Okta has revealed that just two of its customers were affected by an incident in January in which threat actors compromised a third-party vendor’s workstation.
The authentication specialist completed its investigation into the events that took place between January 16 and 21 this year, when it was believed that a hacker from the Lapsus$ group gained access to back-end systems.
Previously, Okta estimated that 366 customers may have had their tenants accessed by the attackers via a Sitel support engineer’s machine.
However, in an update yesterday, Okta CSO David Bradbury said that just two customers were impacted, with the attackers having access to the workstation for only 25 minutes.
“During that limited window of time, the threat actor … viewed limited additional information in certain other applications like Slack and Jira that cannot be used to perform actions in Okta customer tenants,” he continued.

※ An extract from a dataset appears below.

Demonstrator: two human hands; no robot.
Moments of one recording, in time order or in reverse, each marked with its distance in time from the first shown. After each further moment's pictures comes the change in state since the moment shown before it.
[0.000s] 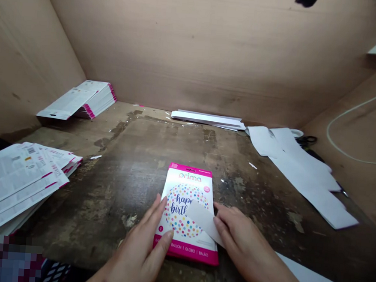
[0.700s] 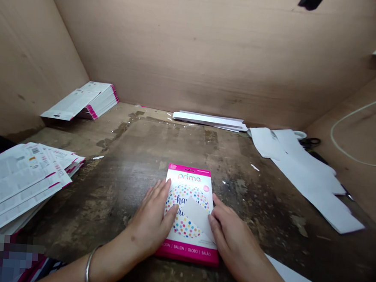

“The threat actor was unable to successfully perform any configuration changes, MFA or password resets, or customer support ‘impersonation’ events. The threat actor was unable to authenticate directly to any Okta accounts.”
The findings would seem to end speculation that the incident enabled Lapsus$ to compromise multiple big-name tech brands in a short time, stealing and leaking sensitive IP and source code.
It remains to be seen how these organizations were compromised, although one theory is that Lapsus$ paid insiders to provide access.
Okta has taken several steps to restore trust with its customers, including terminating its relationship with Sitel and requiring all “sub-processor” partners to adopt Zero Trust architectures and use Okta’s IDAM solution for their workplace apps.
It will also be limiting what technical support engineers can view in its customer support tool and will directly manage all third-party vendor devices that access customer support tools.
It’s hoped that the latter step will speed incident response measures and ensure the firm can provide greater transparency and certainty to customers early on in the response cycle.